Analysis of Variance Table

Model 1: Species ~ Elevation + Nearest + Scruz + Adjacent
Model 2: Species ~ Area + Elevation + Nearest + Scruz + Adjacent
Res.Df   RSS Df Sum of Sq      F Pr(>F)
1     25 93469
2     24 89231  1    4237.7 1.1398 0.2963

• The result of the $$F$$ test is to say, “With probability 29.63%, we will find a value drawn from the F distribution with this value or greater”.

• Q: do we reject or fail to reject the null hypothesis at $$5\%$$ significance here?

• A: Here we fail to reject the null hypothesis because it is reasonable that the difference between the large model and the small model could be due to random variation.

• Note: there may be some statistical relationship, but we haven't detected one that wouldn't be surpising if it was just noise.

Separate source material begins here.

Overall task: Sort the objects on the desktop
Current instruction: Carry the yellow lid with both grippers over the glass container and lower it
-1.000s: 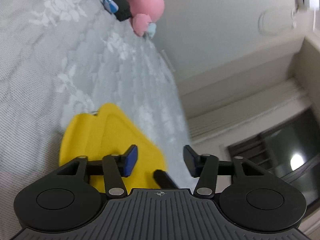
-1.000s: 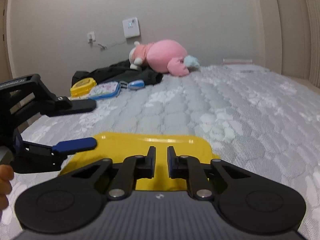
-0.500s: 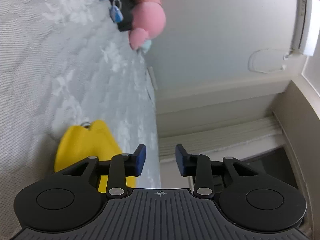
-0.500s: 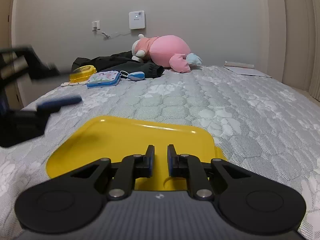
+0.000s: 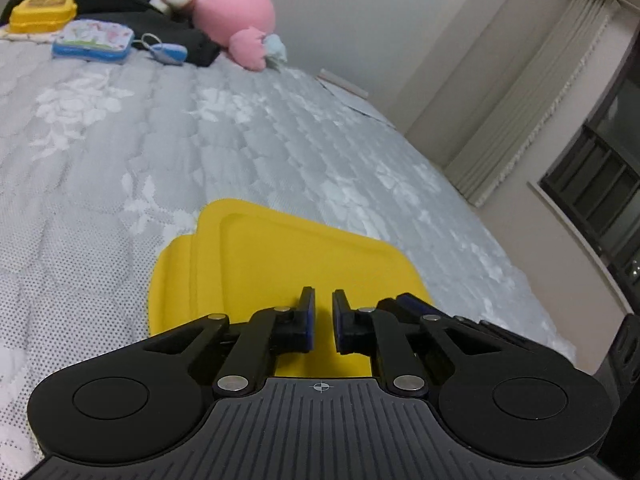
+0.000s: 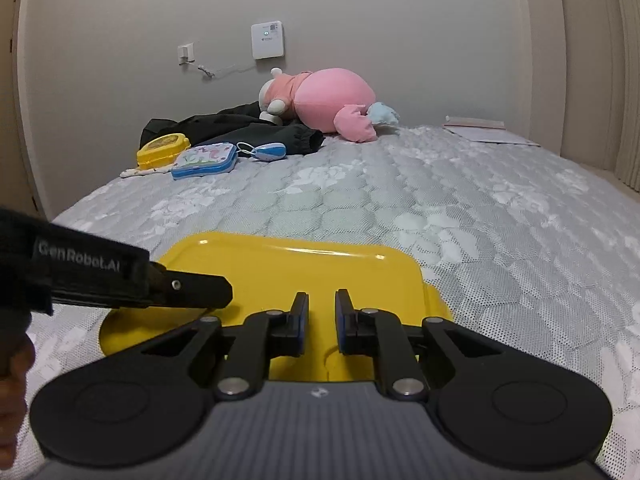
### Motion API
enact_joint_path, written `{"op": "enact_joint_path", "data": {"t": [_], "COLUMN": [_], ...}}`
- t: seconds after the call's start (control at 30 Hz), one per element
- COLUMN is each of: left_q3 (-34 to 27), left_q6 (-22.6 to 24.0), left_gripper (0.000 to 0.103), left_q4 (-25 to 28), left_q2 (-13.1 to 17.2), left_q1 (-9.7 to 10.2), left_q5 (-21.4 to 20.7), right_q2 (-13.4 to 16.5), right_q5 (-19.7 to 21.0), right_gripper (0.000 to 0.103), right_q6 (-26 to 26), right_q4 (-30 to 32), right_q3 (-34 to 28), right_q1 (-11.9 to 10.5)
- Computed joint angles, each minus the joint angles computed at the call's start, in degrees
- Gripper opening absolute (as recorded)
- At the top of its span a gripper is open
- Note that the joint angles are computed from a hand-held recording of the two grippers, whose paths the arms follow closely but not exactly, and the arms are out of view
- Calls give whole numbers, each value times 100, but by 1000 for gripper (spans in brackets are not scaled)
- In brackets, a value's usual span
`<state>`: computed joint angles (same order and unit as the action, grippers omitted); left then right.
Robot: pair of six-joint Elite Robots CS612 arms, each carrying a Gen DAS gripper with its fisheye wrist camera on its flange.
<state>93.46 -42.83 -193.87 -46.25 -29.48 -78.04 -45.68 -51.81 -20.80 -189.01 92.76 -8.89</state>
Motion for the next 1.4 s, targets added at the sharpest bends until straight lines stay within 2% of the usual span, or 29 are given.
{"op": "enact_joint_path", "data": {"t": [0.17,0.23,0.4,0.53,1.07,1.2,1.33,1.37,1.4], "left_q3": [-59,-155,-190,-203,-160,-106,-80,-54,-19], "left_q6": [647,820,582,696,561,388,426,333,203], "left_gripper": [10,10,10,10,10,10,11,13,26], "left_q4": [466,626,607,682,659,579,560,441,262], "left_q2": [-72,-42,-18,-22,-45,-65,-80,-80,-79], "left_q1": [-225,-261,-194,-222,-205,-187,-225,-211,-174], "left_q5": [840,1020,828,912,808,608,714,663,533], "right_q2": [-15,-18,-14,-10,-12,-18,-53,-68,-83], "right_q5": [-77,-77,-106,-125,-167,-186,-203,-187,-87], "right_gripper": [15,15,16,17,17,17,19,19,21], "right_q6": [-164,-198,-250,-270,-280,-289,-271,-245,-143], "right_q4": [19,26,-34,-93,-225,-249,-176,-140,-64], "right_q3": [7,10,25,42,93,108,123,127,121], "right_q1": [22,22,31,36,48,50,47,39,8]}}
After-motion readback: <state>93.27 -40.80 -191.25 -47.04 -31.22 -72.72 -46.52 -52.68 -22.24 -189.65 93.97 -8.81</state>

### Student t-distribution Courtesy of Skbkekas CC BY-SA 3.0

• The significance of a single variable can also be found with respect to the student t-test.
• Generally, suppose that we have $$n$$ independent random variables drawn from a Gaussian distribution $$\left\{Y_i\right\}_{i=1}^n$$, with unknown true mean $$\mu_Y$$ and standard deviation $$\sigma$$.
• As usual, our sample-based estimate of the mean is given by, \begin{align} \overline{Y} = \frac{1}{n}\sum_{i=1}^n Y_i ; \end{align}
• and our unbiased, sample-based estimate of the variance is given as, \begin{align} S^2 = \frac{1}{n-1} \sum_{i=1}^n \left(Y_i - \overline{Y}\right)^2. \end{align}
• It is a powerful and non-trivial result that, \begin{align} \frac{\overline{Y} - \mu_Y}{S/ \sqrt{n}}, \end{align} is distributed according to a student t-distribution, in $$n-1$$ degrees of freedom.